Saat itu, Sujud melihat potensi penanaman kopi di kaki Gunung Tangkuban Perahu yang cukup melimpah. Namun, potensi itu belum tergarap maksimal sebab belum banyak masyarakat sekitar yang bisa memasarkan produk kopi luwak liar.

Lalu, ia mencoba untuk mengembangkan biji kopi luwak liar ini menjadi sebuah rumah produksi. Dimana, 'kotoran' biji musang diolah menjadi kopi luwak. Hasilnya, luar biasa. Kopi luwak liar produksinya semakin dinikmati oleh konsumen, baik lokal maupun luar negeri. 

"Jadi tamu yang datang ke sini mendapatkan edukasi bagaimana membuat kopi luwak ini dari awal sampai akhir," kata Sujud.

Produksi kopi luwak liar miliknya pun selalu didatangi. Terutama pelancong dari luar negeri. Setiap harinya, kata dia, selalu saja ada pelancong dari luar negeri, khususnya dari Malayasia dan Singapura. Selain tentunya menikmati luwak kopinya, mereka juga penasaran dengan cara produksinya. Mereka mendapatkan kenikmatan luwak kopi liar yang luar biasa.

"Pengunjung yang datang hampir dari seluruh luar negeri untuk tahu bagaimana membuat kopi," terang Sujud.

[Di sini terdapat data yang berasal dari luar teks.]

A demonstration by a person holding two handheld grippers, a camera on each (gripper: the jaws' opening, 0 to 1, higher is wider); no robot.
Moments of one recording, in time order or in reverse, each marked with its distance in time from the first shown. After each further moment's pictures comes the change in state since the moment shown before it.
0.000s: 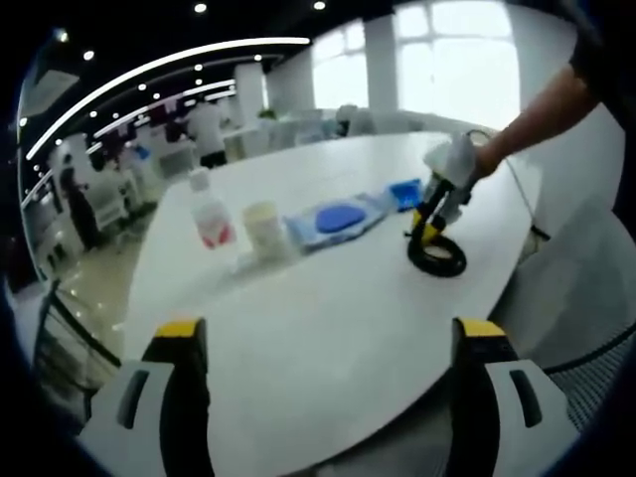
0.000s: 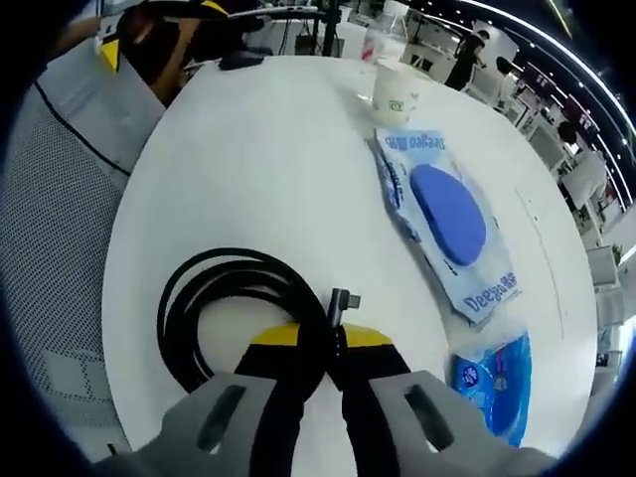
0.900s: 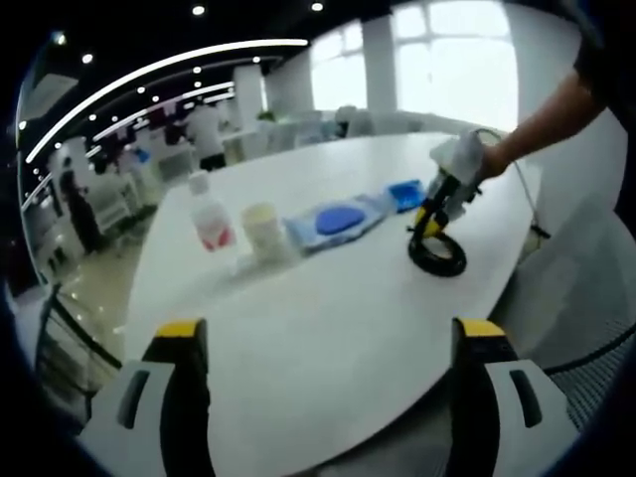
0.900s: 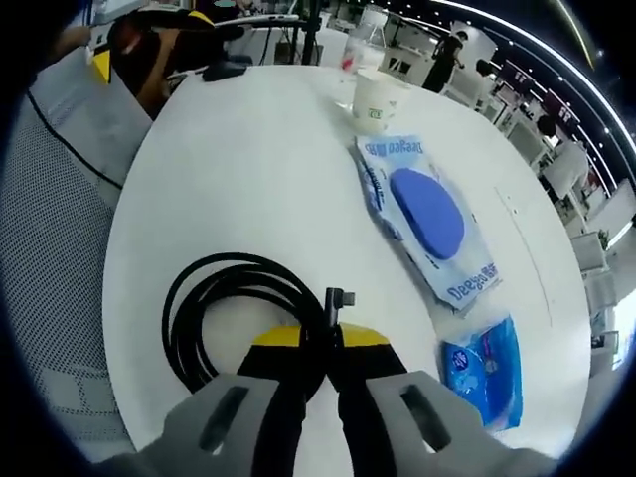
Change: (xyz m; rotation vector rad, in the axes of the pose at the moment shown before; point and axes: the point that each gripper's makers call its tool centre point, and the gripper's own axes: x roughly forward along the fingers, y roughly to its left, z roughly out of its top) left arm -0.001 -0.001 0.002 0.012 -0.006 -0.002; right arm -0.016 -0.005 0.003 0.037 -0.029 -0.080
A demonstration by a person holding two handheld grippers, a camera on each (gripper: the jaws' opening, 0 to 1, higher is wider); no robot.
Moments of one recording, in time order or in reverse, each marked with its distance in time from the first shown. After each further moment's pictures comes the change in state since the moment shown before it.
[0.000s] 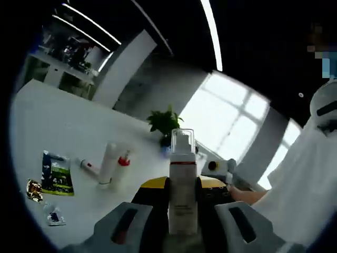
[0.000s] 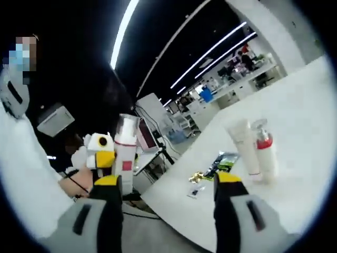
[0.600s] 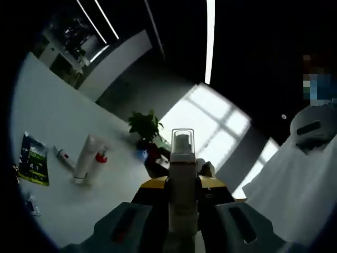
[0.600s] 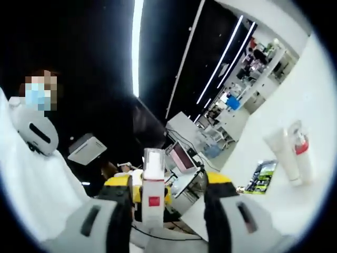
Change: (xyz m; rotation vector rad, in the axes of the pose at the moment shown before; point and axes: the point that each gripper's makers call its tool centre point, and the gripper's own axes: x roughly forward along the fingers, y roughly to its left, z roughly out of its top) left arm 0.003 -0.019 -0.002 -0.124 -0.025 -0.157; right arm 0.013 0.045 0.044 0.149 -0.151 0.250
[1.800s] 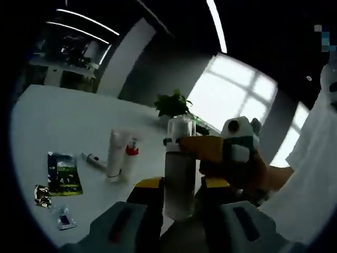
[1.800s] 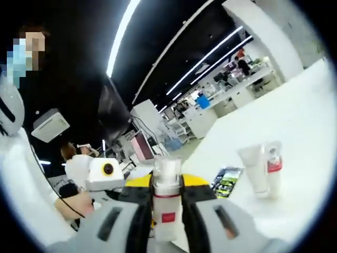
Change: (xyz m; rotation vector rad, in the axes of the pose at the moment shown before) left arm 0.012 0.060 -0.022 0.236 0.207 0.367; right arm 0.017 -0.048 -0.007 -0.221 0.142 -0.383
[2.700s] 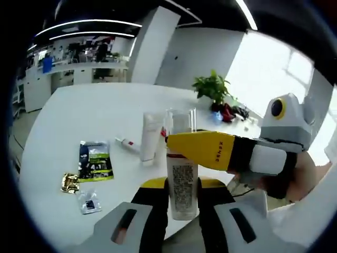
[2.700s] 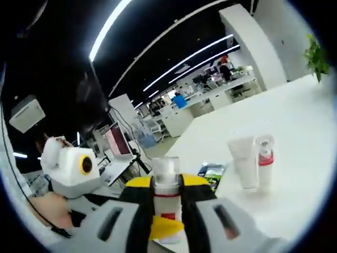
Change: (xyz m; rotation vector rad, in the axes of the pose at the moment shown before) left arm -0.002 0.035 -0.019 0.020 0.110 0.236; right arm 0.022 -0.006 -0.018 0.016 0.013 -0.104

"Setelah mereka tau tentang proses kopi luwak ini kaget, karena yang mereka dengar kopi luak dibuat dari kotoran," tambah Sujud.

Semua kenikmatan yang didapatkan dari mulai minum hingga belajar membuat kopi itu hanya cukup merogoh kocek Rp 65 ribu. Kemudian jika ingin mendapatkan biji kopi jantan harus mengeluarkan 'duit' Rp 125 ribu. Ada juga servis tambahan gratis yang ditawarkan, yakni lulur kopi.

"Secangkir kopi dapat gratis lulur. Bagus untuk kulit jadi halus," tandasnya.

Sekedar informasi, kunci kenikmatan kopi luwak terdapat pada pandan yang memilih sendiri biji kopi terbaik yang akan dimakannya. Setelah biji kopi masuk ke perut, maka ada proses fermentasi yang mengubah citarasa dan aroma biji kopi karena pengaruh makanan (buah dan daging) luwak pandan. Hal tersebut memungkinkan karena biji kopi bersifat higroskopi atau menyerap molekul air dari lingkungannya.